WORK TO COMPLETE: Gather every line in the records below that contains the word "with".

SUPPLIED MATERIAL START

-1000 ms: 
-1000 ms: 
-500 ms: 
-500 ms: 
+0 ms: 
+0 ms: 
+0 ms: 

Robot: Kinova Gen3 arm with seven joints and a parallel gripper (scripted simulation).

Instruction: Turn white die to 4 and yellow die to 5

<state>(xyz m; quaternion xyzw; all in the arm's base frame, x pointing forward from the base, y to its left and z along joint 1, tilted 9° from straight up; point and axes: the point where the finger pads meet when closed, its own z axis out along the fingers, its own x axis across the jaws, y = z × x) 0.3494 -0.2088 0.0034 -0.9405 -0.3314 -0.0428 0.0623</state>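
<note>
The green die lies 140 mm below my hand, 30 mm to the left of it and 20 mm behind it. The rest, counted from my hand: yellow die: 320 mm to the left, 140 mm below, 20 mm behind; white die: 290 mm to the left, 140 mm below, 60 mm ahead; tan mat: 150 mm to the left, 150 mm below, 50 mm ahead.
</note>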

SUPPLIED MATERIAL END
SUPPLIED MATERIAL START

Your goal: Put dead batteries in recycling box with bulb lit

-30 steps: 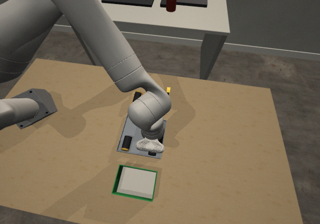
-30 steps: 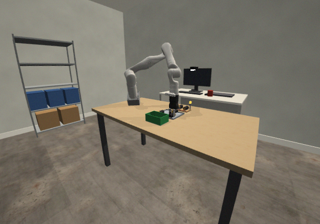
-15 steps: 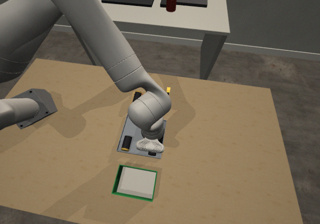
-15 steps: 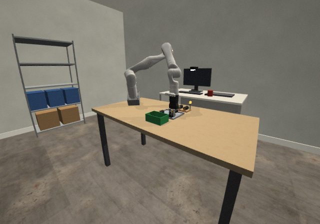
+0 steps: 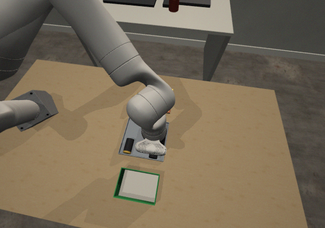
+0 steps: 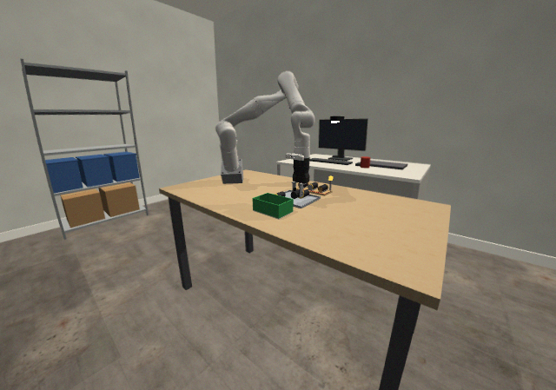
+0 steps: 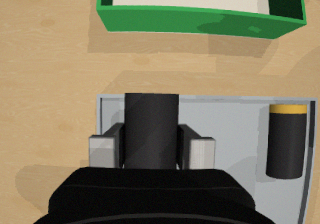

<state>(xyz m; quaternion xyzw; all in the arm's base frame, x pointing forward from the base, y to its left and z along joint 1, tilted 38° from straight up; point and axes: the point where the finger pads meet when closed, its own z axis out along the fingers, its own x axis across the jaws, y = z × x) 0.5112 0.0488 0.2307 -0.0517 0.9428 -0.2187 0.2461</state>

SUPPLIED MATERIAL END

ANSWER TO THIS PROBLEM:
Robot: Kinova Gen3 arm with seven joints and a parallel gripper (scripted simulation).
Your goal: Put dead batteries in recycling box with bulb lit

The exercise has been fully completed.